There are so many stories like Miss Helens. I will tell you about one that I know. She had evacuated to a northern MS town to be with her son. When she came back, Hurricane Katrina's 20 foot storm surge had left nothing but a pile of rubble. She had lost her husband the previous year. She is a spry, outgoing, funloving woman in her 80's. It was hard to see the changes in her when she saw what was left of her home.

She and her daughter spent days around the property searching for anything that could be salvaged. They were mainly looking for family photos and family memorabilia. There was nothing much left.

I am happy to report that the look of shock on her face is being replaced. She is one of the lucky few that has already received a FEMA trailer. But it is her story and too many others like it that make me weep. For Hurricane Katrina has been very hard on the elderly. The obituary page in my local newspaper is usually one page. Since Hurricane Katrina struck, it's been two to three pages a day. It is full of the elderly that have died since Hurricane Katrina hit. It also has one or two a day of those who were killed during Hurricane Katrina. Identification has been extremely slow on identifying the 228 Mississippi victims of Katrina. There are still just under a hundred people unaccounted for.

But volunteers like Esther's friend are giving hope to so many. They are our heroes down here. It takes a very caring person to come down, learn to use a chainsaw, pull sheetrock covered in mold, and deal with the stench filled mess of refrigerators and freezers that have not had power for weeks. They are working in Louisiana and in Mississippi and my heartfelt thanks goes out to all of them.

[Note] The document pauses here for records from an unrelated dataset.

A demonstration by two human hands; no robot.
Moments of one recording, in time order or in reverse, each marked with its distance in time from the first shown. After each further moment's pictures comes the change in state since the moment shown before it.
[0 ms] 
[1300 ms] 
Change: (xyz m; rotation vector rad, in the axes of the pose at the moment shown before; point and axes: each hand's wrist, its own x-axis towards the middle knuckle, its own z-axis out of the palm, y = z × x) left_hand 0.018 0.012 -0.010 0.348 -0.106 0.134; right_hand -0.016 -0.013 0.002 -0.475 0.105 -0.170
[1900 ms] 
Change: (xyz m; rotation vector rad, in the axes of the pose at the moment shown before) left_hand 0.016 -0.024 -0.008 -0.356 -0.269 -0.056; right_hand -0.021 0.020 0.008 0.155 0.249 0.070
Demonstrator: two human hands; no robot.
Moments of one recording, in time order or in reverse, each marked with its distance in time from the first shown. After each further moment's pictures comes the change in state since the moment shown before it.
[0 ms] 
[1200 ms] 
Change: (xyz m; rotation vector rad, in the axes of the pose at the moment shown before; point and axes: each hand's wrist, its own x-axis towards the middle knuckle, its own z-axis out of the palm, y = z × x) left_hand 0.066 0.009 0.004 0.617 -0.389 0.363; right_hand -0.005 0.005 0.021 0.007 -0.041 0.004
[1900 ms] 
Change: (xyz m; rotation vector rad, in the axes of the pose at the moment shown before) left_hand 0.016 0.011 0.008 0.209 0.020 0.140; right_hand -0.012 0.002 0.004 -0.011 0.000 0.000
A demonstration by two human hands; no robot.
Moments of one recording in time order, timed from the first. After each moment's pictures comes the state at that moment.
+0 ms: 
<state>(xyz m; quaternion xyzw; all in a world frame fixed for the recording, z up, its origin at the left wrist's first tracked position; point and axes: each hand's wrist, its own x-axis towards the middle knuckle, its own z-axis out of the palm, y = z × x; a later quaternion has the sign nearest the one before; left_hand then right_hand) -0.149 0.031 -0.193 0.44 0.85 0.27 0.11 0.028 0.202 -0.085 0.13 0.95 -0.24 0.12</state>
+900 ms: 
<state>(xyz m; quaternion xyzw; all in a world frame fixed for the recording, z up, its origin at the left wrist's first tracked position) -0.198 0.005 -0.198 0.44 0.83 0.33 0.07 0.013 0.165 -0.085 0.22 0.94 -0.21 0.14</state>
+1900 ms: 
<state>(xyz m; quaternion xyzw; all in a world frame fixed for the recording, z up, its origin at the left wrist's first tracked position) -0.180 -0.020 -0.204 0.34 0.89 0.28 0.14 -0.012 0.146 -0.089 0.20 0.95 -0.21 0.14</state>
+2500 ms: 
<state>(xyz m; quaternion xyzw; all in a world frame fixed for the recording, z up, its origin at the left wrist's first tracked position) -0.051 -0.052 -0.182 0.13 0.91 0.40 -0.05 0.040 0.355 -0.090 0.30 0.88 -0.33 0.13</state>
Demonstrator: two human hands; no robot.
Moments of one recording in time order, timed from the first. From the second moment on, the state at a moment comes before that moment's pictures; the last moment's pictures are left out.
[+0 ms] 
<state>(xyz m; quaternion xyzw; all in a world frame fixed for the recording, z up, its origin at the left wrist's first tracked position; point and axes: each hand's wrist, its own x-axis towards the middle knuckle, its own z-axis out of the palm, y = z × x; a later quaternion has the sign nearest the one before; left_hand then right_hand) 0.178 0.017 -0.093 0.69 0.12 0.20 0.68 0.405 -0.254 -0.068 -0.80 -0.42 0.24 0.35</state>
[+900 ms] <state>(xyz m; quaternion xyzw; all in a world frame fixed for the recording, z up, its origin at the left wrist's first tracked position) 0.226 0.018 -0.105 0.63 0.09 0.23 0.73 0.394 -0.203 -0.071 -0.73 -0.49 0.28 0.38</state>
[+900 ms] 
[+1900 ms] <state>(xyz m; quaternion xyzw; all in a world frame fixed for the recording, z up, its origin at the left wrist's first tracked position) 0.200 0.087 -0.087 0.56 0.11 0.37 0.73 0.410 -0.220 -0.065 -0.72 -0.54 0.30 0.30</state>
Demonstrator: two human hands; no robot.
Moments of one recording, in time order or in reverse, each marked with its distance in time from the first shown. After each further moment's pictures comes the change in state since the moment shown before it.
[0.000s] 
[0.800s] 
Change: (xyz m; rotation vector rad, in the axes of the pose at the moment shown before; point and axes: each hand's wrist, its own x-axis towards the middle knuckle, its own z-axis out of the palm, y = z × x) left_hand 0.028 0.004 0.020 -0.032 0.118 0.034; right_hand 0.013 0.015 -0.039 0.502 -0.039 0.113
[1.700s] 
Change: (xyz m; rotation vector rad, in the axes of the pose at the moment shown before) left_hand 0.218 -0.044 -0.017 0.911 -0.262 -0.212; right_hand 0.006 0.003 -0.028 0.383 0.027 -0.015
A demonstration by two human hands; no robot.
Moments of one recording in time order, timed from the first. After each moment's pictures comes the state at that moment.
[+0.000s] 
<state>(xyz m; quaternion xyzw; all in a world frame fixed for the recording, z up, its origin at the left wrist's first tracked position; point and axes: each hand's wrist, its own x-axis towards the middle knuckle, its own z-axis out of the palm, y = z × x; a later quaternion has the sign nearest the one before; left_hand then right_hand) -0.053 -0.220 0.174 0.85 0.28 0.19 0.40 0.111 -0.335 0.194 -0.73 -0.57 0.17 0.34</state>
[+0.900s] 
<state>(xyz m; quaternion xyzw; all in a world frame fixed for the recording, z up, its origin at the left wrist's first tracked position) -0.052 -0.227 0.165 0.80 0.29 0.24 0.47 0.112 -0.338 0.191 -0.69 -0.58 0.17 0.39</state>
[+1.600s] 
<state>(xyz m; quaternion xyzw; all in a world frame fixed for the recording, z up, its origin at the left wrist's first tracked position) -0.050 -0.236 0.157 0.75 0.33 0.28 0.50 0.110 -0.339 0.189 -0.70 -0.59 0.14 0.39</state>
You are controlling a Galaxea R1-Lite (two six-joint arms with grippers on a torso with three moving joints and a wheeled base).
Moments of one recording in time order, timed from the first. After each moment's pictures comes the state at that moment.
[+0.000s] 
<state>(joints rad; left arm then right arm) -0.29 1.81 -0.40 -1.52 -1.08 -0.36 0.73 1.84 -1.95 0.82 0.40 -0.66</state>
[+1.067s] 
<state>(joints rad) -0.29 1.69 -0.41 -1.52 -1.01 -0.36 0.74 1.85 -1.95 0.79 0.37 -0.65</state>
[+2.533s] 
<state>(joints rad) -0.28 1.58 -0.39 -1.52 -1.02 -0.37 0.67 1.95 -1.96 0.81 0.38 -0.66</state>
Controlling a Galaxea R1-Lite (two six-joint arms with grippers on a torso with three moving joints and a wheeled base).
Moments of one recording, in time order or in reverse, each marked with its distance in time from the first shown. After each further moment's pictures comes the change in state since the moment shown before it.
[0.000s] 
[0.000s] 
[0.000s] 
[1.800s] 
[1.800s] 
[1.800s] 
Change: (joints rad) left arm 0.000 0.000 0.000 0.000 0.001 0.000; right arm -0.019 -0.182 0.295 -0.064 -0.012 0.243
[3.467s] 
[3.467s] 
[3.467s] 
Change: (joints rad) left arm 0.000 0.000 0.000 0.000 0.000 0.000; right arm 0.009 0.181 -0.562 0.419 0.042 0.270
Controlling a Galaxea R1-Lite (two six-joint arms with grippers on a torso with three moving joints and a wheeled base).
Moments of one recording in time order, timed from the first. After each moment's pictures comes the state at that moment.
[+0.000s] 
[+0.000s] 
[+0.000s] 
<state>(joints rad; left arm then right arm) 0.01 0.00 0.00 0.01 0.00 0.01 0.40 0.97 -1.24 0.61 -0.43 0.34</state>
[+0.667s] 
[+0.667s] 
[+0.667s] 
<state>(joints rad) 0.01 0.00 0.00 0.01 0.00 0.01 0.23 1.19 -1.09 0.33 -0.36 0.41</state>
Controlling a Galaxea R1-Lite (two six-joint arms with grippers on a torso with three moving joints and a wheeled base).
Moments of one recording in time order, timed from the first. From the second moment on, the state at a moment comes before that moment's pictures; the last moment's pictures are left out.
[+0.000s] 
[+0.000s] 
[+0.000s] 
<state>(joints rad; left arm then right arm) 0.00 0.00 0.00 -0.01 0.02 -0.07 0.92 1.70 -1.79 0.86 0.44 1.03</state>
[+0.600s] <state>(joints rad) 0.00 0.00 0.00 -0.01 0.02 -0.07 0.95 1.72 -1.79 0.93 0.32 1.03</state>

Linked:Hurricane Blogcarnival


Blogger Esther said...

Thanks for posting this. My friend is absolutely amazing. What I haven't said on my blog for various reasons is that the reason she has the time to do this is that she was just let go from her job. Most of us would sit home and wallow. Look what she's doing. And those stories, from her and from you, simply break my heart. Mostly cause I know they're only the tip of the iceberg. The enormity of it all is heartbreaking.

9:28 AM  
Anonymous Felis said...

"She is one of the lucky few that has already received a FEMA trailer."
Unfortunately her family photos, small gifts from her husband are all gone.
It must be like having a part of one's life removed.

1:10 PM  
Anonymous seawitch said...


It is the tip of the ice berg. I could about two of my bosses and their wives, their mother, my sister and what she is going through, my brothers who are living behind barbed wire. It goes on and on.


I cried when my one of bosses wives found a few scant family photos of their children and she was ecstatic. It can be so heartbreaking and yet, all are facing this with a resolve and quiet dignity that is awesome to behold. There's a lot of tears but there is also a lot of laughter.